| What needs to be done |
What you return should match the data below exactly, with no pictures in it.

| Input data |
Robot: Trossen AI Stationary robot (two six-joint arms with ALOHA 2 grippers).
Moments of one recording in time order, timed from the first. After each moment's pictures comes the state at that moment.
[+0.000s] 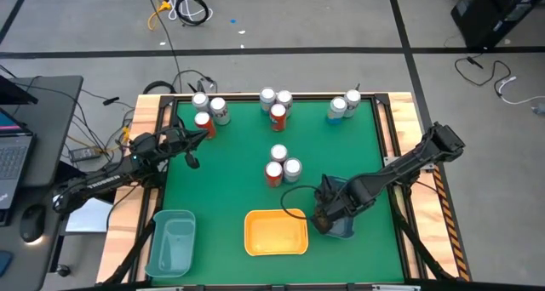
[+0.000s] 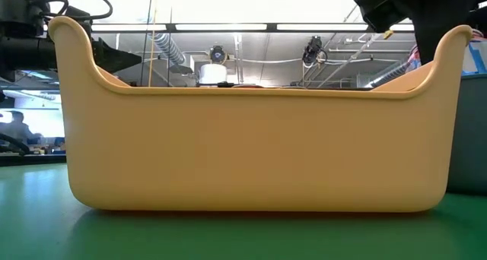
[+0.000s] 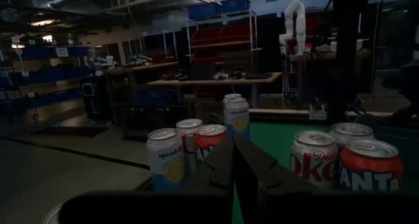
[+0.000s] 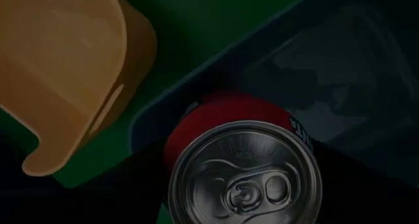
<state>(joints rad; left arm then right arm) 0.46 0.13 0.01 0.27 0.04 0.07 0.47 1.60 1.19 -0.95 0.02 1.37</state>
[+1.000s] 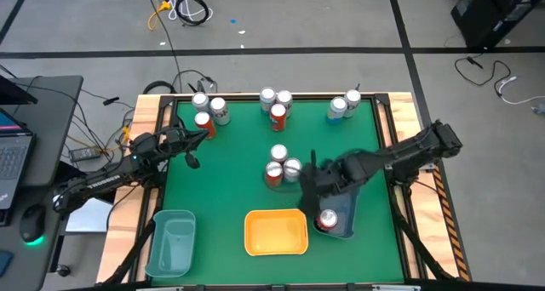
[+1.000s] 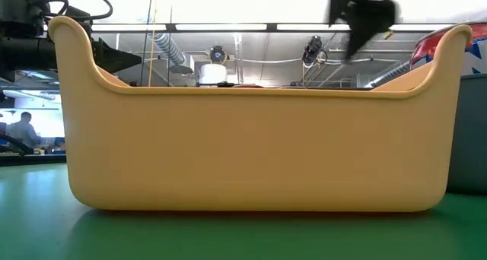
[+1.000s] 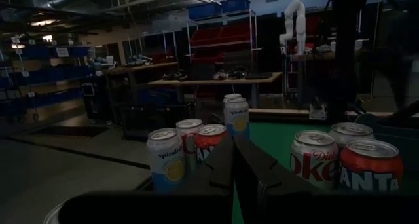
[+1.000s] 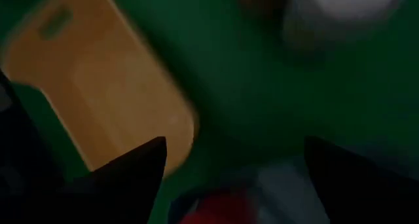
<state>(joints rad) 0.46 0.13 0.01 0.27 0.04 0.07 0.29 1.60 1.39 -0.95 0.13 0.88</state>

| Exercise answer |
Robot: Trossen AI Stationary robot (two six-joint arms with ALOHA 2 grippers).
Moments of one recording in time order, timed from the first. After each moment's pictures comes the state at that moment.
[+0.000s] 
[+0.000s] 
[+0.000s] 
[+0.000s] 
<state>(joints rad; left arm then right arm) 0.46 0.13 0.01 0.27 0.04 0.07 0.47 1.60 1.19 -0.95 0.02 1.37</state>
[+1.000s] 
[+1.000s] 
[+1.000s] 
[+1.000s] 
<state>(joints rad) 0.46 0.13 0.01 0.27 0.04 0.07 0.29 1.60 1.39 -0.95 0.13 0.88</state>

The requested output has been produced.